Research

I'm seeking for new physics by studying neutrinos. Neutrinos are the most abundant matter particles, yet we know the least about them because of their elusive nature. Various anomalous phenomena have appeared in neutrino experiments in the past decades, illuminating a path forward to find new physics. As an experimental particle physicist, my best bet to find new physics is to investigate these puzzling anomalies using advanced detector technologies. MicroBooNE is such an experiment, using a device called a liquid argon time projection chamber (LArTPC). With the beautiful images obtained from LArTPCs, we can explore neutrino interactions with more details than ever and start to provide answers to some of the most fundamental questions in nature.

MicroBooNE

MicroBooNE has been taking neutrino data since 2015, becoming the longest operational LArTPC experiment in the world. The collaboration is in the crucial phase of demonstrating the LArTPC's capability of producing physics results, including many first measurements of neutrino - Ar cross-sections, and the ultimate answer to MiniBooNE's anomaly and its indication to new physics. Check out MicroBooNE's official website here.

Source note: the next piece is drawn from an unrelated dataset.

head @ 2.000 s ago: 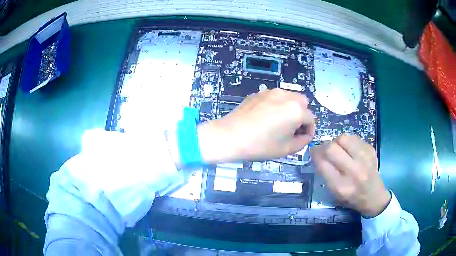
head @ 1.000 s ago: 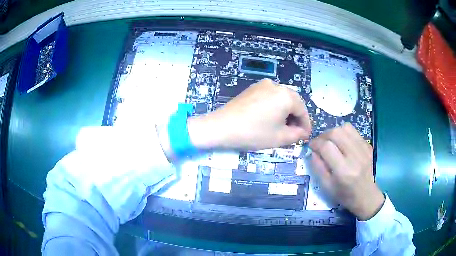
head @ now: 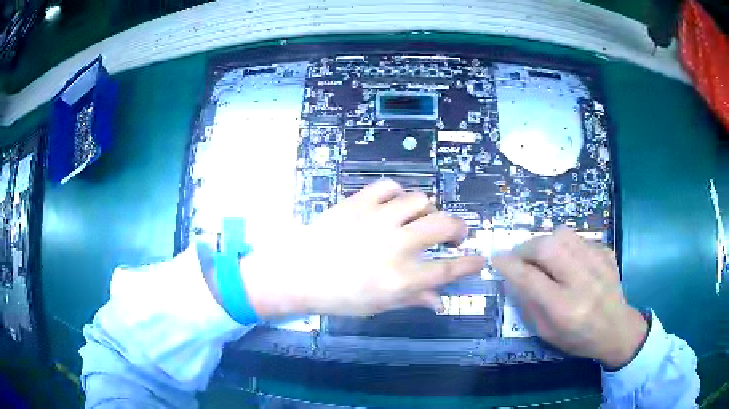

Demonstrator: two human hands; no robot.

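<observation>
An open laptop base (head: 248, 144) with silvery panels lies in front of me, the black mainboard (head: 472, 100) across its upper part. My left hand (head: 360, 252), with a blue strap at the wrist, is over the lower middle of the board. Its fingers are apart and its index fingertip points right, close to my right fingertips. My right hand (head: 563, 291) is at the lower right of the board, fingers bent together. A small pale piece (head: 489, 240) shows near the fingertips; whether either hand holds it is hidden. The touchpad module (head: 376, 325) is partly covered by my left hand.
A blue bin (head: 80, 120) with tiny silvery pieces stands left of the base. Another board assembly (head: 17, 232) lies at the far left edge. A pale rail (head: 400, 17) runs behind the bench. Red bags (head: 707, 60) lie at the upper right. A thin white strip (head: 719, 216) lies at the right edge.
My left hand has moved down and left and its fingers have spread from a closed pinch. My right hand has moved slightly down and right. The view has shifted a little.
</observation>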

UCSB group is on critical path to deliver result for MicroBooNE's flagship analysis by looking at the most inclusive channel with EM activity and subsequently identifying the source(s) of MiniBooNE anomaly.

SBND

SBND is the near detector of Fermilab's Short Baseline Neutrino program. Located only ~100m from the beam target, SBND will provide flux and cross-section constraints for the eV-scale neutrino oscillation measurement, and offer unique opportunity for other exotic new particles potentially produced at the neutrino beamline. The experiment is currently in its prime time for detector commissioning.

Our group's physics goal at SBND is to pursue BSM searches. Towards this goal, we are actively contributing to the detector commissioning with the focus on design and deliver the BSM trigger systems.

Drawing of SBND detector

Graduate student Erin Yandel working on wire plane installation for SBND

DUNE

DUNE is the future long baseline neutrino oscillation experiment targeting on measuring CP violation in neutrino sector, the neutrino mass ordering, as well as non-oscillation physics including detections of rare decay process and supernova neutrinos. DUNE official website: here

Coldbox test at CERN (fall 2021)

Our group's contribution to DUNE includes photon detector R&D for Vertical Drift module (2nd far-detector) and scintillation light analysis . Our long-term goal is to expand the DUNE physics reach to probe new physics at low energy.

Detector R&D

In the process of setting up the LArTPC facility at UCSB to enable the following detector R&D projects:

Investigate sources of the background scintillation light signatures and their impact to low energy physics.
Optimize the detector design for DUNE far detectors with special interest of Xenon doped single phase liquid argon for better light signals.
Optimize the detector design for DUNE near detector complex with special interests of high pressure gaseous argon TPC , pixel readout, Dune prism.